South Africa sitting on a R1.3 trillion goldmine
South Africa is sitting on R1.3 trillion ($75 billion) in untapped export potential as the country’s logistics sector continues to underperform.
Local ports continue to be ranked among the worst in the world by the World Bank, with the largest container port in the country, Durban, coming last among 403 ports.
This is despite significant reforms within the sector, a leadership change at Transnet, and several government bailouts.
RMB’s Invest in Africa report revealed that South Africa has the most untapped export potential of any country on the continent, worth around 20% of annual GDP.
This is a wasted opportunity for a country with a stagnant economy, record levels of unemployment, and a mineral bounty that is the envy of the world.
South Africa’s total untapped export potential, estimated at $75 billion or R1.3 trillion by RMB, is greater than that of the next three countries combined and more than double second-placed Egypt.

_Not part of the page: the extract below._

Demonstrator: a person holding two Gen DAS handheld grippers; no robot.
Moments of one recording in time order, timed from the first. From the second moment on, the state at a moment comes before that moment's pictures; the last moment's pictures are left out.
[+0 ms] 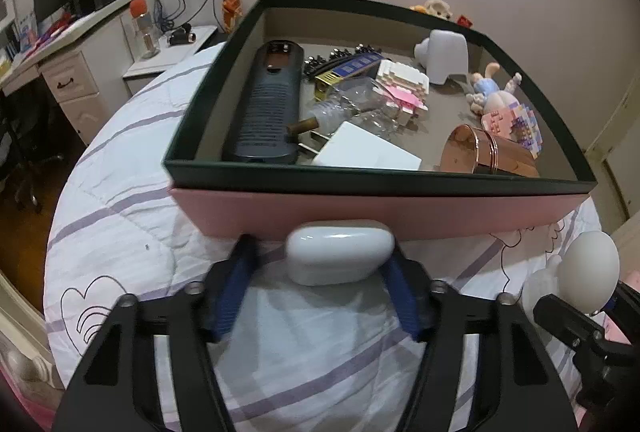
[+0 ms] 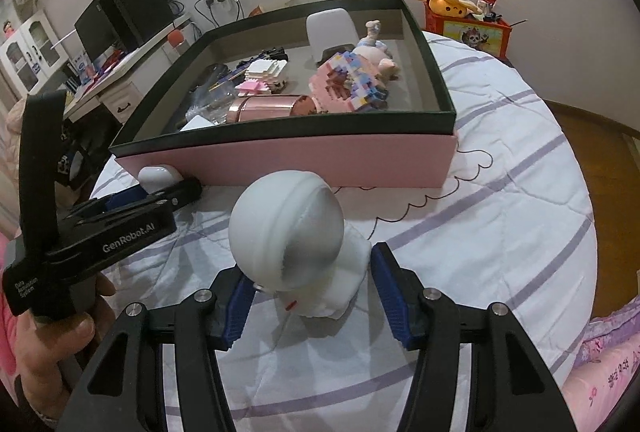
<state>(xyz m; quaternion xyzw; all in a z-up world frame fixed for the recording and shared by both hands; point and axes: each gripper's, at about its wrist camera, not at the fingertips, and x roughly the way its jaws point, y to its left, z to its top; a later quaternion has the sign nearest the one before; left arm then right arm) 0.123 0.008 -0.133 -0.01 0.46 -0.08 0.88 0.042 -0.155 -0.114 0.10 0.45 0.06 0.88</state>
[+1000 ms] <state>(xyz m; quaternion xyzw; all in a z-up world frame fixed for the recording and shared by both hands) 0.158 0.029 0.004 -0.04 0.38 -0.16 0.91 0.121 -0.140 0.012 0.04 0.37 0.10 0.92</state>
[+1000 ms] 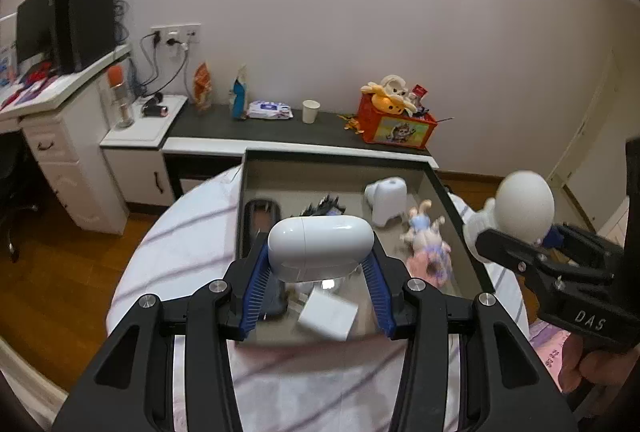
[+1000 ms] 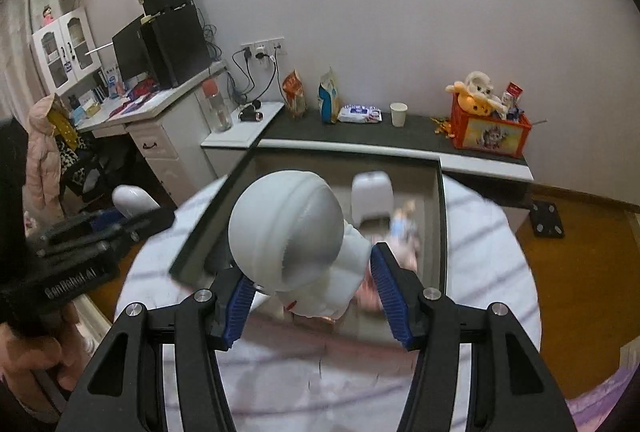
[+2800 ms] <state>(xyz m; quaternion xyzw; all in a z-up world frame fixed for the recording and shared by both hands) 0.124 0.023 0.011 0.07 0.40 -0.07 0.91 0.107 -0.138 0.018 0.02 0.41 0.05 0.91</state>
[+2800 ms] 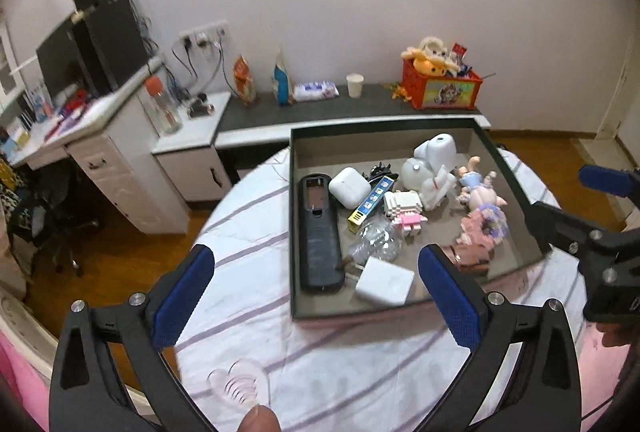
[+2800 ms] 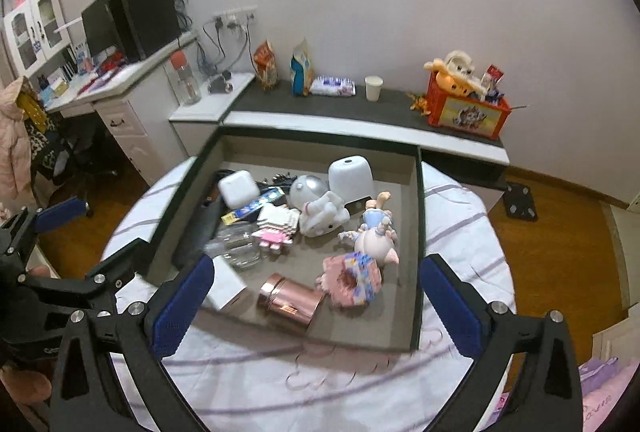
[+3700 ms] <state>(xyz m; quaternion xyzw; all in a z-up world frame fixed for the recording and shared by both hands) -0.125 0.050 0.064 0.04 0.27 -0.03 0.96 -0.143 -0.115 0.073 0.02 0.27 0.02 0.96</state>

RMB ranked South Africa fourth in its list of the best countries to invest in on the continent, behind the Seychelles, Mauritius and Egypt.

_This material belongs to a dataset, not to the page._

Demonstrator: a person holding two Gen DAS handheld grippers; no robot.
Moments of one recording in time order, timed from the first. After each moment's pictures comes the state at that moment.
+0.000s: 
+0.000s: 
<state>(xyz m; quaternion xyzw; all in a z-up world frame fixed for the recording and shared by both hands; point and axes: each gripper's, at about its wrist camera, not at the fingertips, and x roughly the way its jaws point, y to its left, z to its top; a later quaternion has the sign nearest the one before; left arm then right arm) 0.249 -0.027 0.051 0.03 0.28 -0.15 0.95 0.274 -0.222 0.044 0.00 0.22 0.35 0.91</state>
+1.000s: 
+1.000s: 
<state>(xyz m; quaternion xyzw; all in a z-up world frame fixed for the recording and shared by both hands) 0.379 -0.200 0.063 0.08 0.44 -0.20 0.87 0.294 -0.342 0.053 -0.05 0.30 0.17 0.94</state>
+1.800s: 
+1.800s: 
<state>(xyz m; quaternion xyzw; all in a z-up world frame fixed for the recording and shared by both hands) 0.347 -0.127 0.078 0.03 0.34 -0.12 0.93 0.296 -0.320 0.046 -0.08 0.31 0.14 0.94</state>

“South Africa is economically stuck. The country’s GDP size may be Africa’s largest, but GDP growth is likely to be the continent’s lowest for 2025 at around 1%,” RMB said.
This picture is unlikely to change in the coming years, with RMB expecting South Africa’s growth to be close to the lowest on average until 2029.

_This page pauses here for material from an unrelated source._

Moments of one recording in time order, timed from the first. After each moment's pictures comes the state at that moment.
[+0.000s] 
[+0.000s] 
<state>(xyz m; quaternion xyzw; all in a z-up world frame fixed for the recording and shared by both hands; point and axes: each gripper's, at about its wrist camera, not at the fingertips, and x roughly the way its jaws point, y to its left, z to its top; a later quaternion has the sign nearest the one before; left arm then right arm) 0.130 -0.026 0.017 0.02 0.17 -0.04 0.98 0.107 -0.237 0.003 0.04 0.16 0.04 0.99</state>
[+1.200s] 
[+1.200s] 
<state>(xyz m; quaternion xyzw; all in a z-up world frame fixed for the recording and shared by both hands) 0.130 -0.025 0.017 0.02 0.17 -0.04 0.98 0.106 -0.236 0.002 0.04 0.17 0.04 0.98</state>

“A Government of National Unity, formed after the May 2024 elections, has struggled to act decisively on major issues,” the investment bank said.
These issues include rampant unemployment, transport infrastructure that limits many growth opportunities, and insufficient energy supply.
Key to reversing this decline is the restoration of investor confidence, which comes as a byproduct of policy stability and an enabling environment for businesses to start and expand.
This requires concrete evidence of reforms resulting in positive outcomes, including increased private sector participation and faster growth.
The graph below, courtesy of RMB, shows South Africa’s untapped export potential compared to that of the other countries studied.

Transnet’s recovery
South Africa may begin to realise its untapped export potential in the coming years as Transnet’s reforms gather momentum.
These reforms will boost private participation in the logistics sector, resulting in increased investment in equipment and infrastructure.
Logistical inefficiencies due to Transnet’s deteriorating infrastructure have resulted in increased transport costs for companies, which have been forced to shift to road freight to transport their goods.
It has been estimated that the poor performance of Transnet’s railways and ports costs South Africa around R1 billion a day in lost economic activity.
However, there are signs of improvement, with the utility’s operational performance improving remarkably over the past year.
The ports and rail utility has significantly reduced the average handling time of cargo at its harbours, and its rail tonnage has stabilised.
Rail volumes have recovered to 171 million tonnes, up 15% from mid-2023, due to a significant reduction in infrastructure vandalism and increased investment in new equipment.
Truck border queues have been reduced from an average of 19 kilometres to just three, and over 1,700 trucks are being processed daily.
Coupled with these operational improvements is the opening up of particular rail corridors and port terminals to private players.
This will come in the form of the concessioning of key rail corridors and port terminals to private operators, with the assets remaining under the ownership of Transnet.
The sale of rail slots to third-party operators, establishing a Private Sector Participation office to engage with the private sector, and appointing an independent Infrastructure Manager are early steps towards a hybrid model.
These reforms are expected to translate into increased investment in the sector from private companies, with improved efficiency and volumes set to follow.
This is expected to create a virtuous cycle, with improved performance attracting further investment from the private sector.